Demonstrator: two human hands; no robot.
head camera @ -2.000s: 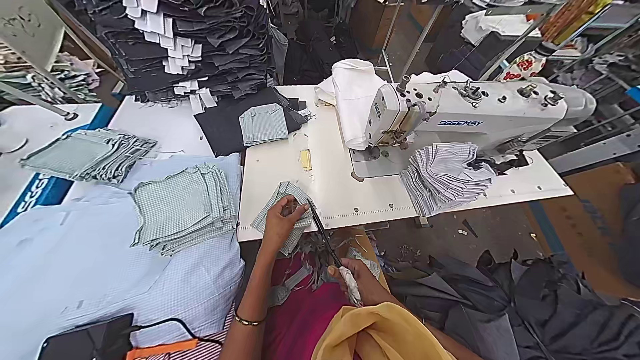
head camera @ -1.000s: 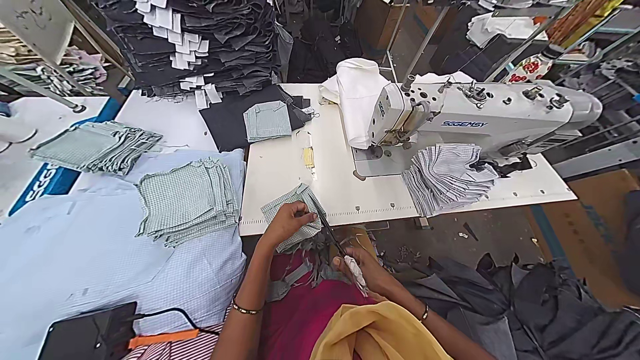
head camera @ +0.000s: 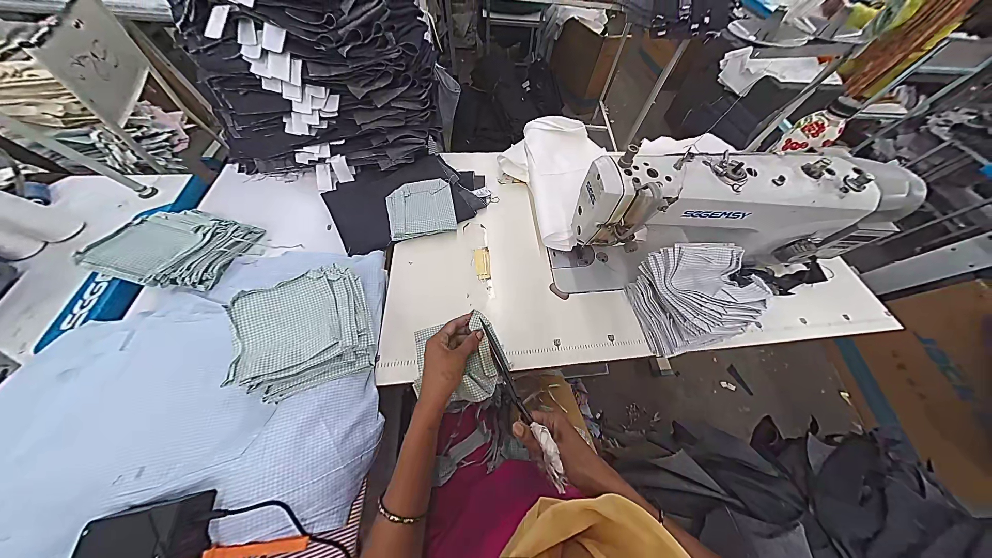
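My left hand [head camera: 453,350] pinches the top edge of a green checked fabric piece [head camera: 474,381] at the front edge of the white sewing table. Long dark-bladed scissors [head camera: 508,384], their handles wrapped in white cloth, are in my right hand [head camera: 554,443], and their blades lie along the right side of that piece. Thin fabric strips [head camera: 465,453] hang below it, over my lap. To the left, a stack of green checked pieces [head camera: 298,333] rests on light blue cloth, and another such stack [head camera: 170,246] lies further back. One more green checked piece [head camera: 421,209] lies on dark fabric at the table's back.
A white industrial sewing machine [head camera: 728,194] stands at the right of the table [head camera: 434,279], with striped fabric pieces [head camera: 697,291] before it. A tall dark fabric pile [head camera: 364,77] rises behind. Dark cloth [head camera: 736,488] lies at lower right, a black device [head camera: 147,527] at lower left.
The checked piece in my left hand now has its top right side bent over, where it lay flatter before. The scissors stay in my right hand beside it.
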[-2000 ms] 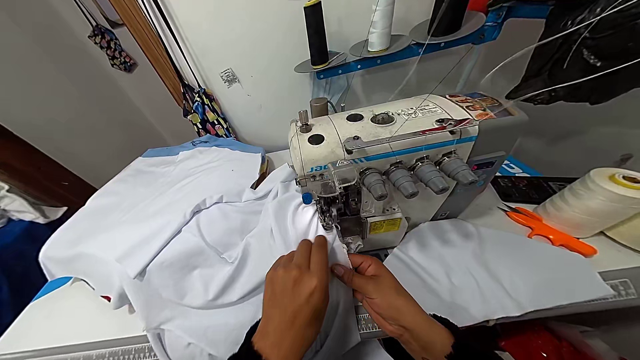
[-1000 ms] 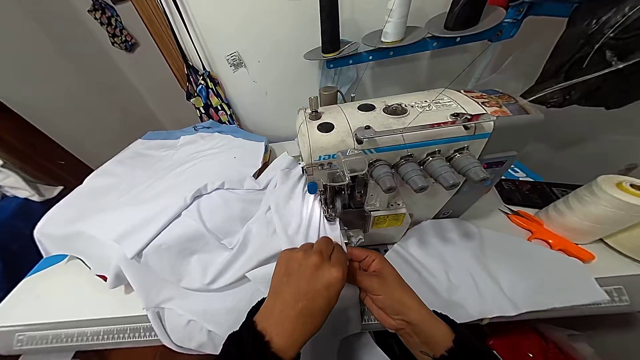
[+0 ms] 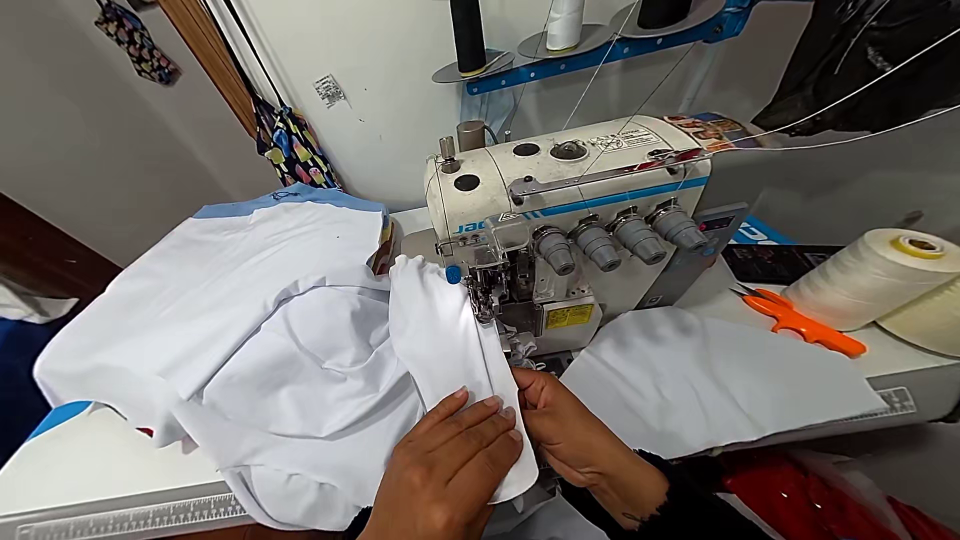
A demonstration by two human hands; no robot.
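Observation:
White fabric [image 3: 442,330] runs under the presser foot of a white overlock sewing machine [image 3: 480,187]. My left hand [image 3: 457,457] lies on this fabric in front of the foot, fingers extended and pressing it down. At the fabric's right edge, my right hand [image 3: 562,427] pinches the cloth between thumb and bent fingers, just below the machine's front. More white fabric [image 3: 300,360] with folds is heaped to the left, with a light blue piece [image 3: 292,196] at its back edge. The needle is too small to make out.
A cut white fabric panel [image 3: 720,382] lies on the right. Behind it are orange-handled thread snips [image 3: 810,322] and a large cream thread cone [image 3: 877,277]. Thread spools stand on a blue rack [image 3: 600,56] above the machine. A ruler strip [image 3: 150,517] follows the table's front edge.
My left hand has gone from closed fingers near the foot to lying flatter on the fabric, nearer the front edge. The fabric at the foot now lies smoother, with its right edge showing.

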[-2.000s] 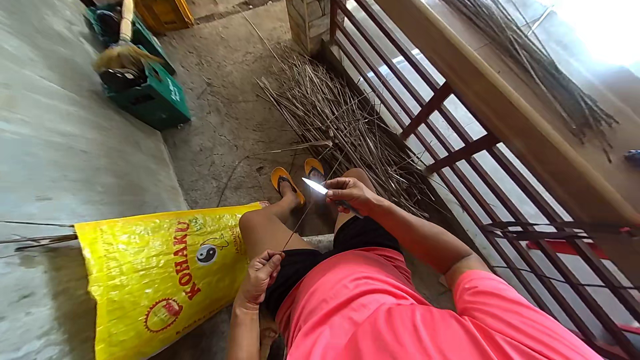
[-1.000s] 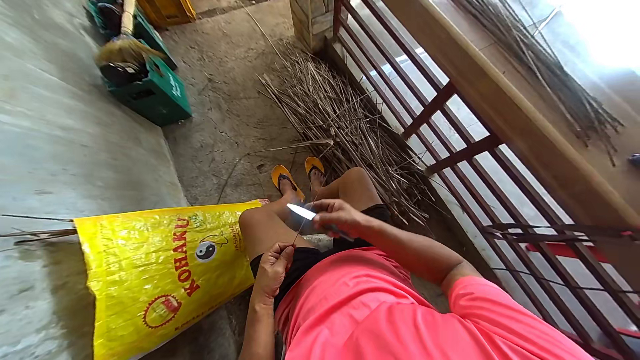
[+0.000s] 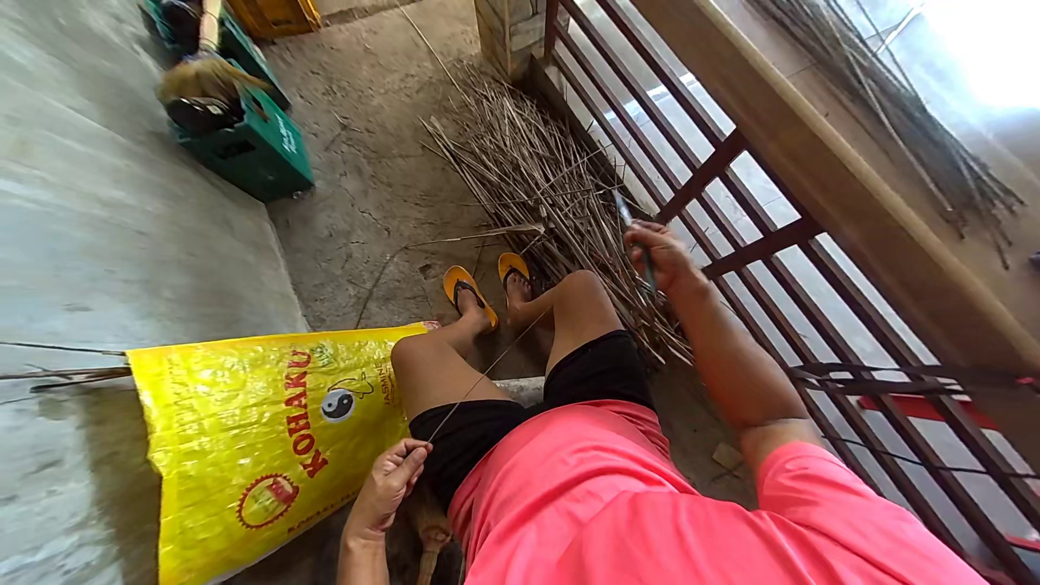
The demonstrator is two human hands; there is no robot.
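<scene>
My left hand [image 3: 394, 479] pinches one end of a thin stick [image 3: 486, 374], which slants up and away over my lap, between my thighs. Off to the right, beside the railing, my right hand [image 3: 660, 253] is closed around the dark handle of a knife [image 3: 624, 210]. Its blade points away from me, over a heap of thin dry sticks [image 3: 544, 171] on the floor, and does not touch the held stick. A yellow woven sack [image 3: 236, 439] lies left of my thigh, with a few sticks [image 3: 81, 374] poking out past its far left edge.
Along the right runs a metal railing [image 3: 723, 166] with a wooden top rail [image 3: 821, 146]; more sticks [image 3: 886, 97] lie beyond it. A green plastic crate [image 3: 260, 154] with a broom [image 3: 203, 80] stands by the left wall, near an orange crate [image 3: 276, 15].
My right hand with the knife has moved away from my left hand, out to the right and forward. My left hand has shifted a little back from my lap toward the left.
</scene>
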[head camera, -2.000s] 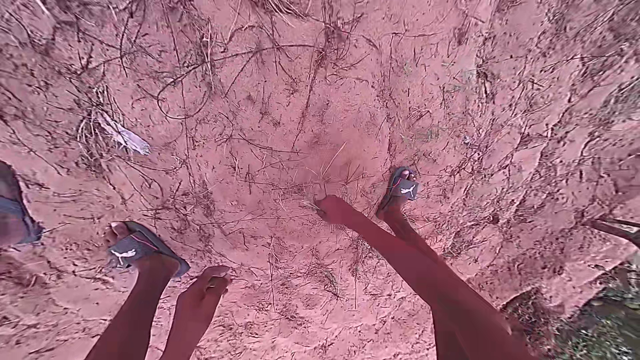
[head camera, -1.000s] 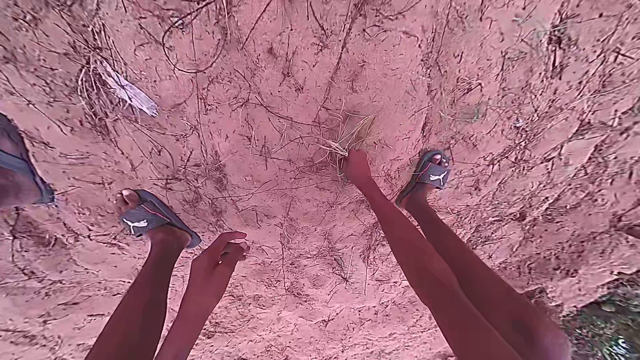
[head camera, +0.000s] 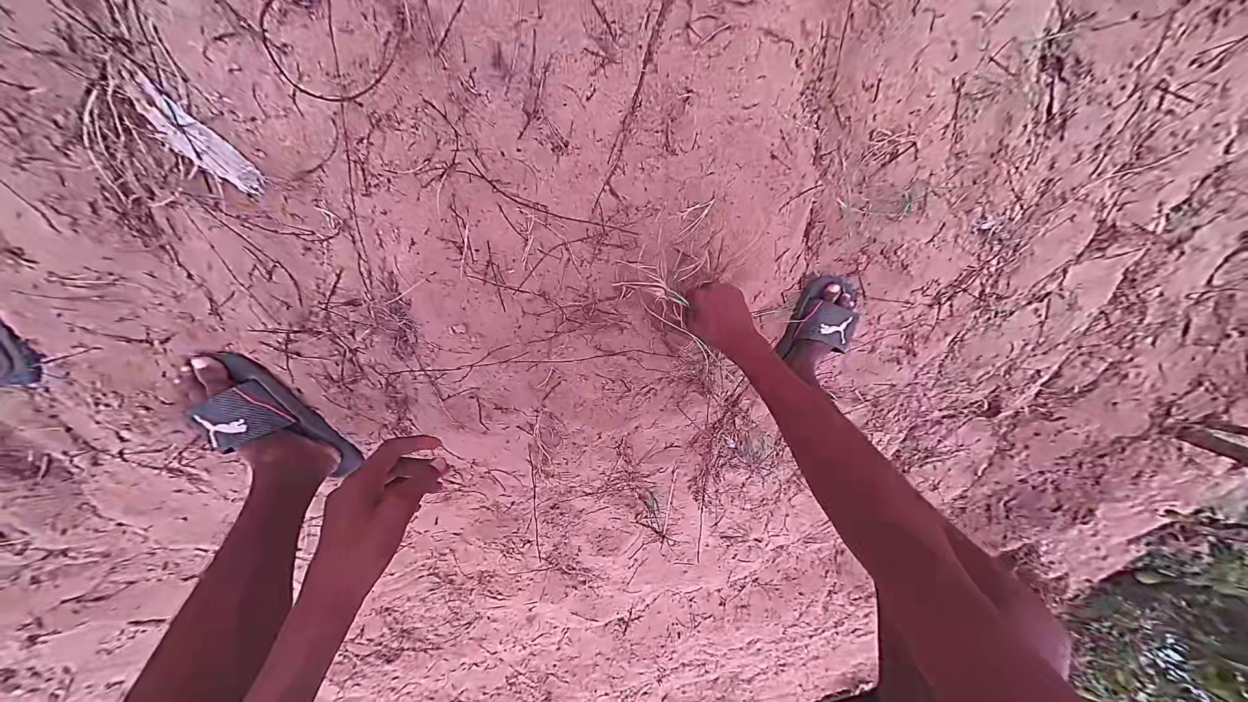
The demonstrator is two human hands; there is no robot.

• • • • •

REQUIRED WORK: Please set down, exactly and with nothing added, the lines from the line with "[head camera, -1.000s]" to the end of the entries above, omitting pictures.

RESULT:
[head camera, -1.000s] 
[head camera, +0.000s] 
The demonstrator is two human hands; there is no robot.

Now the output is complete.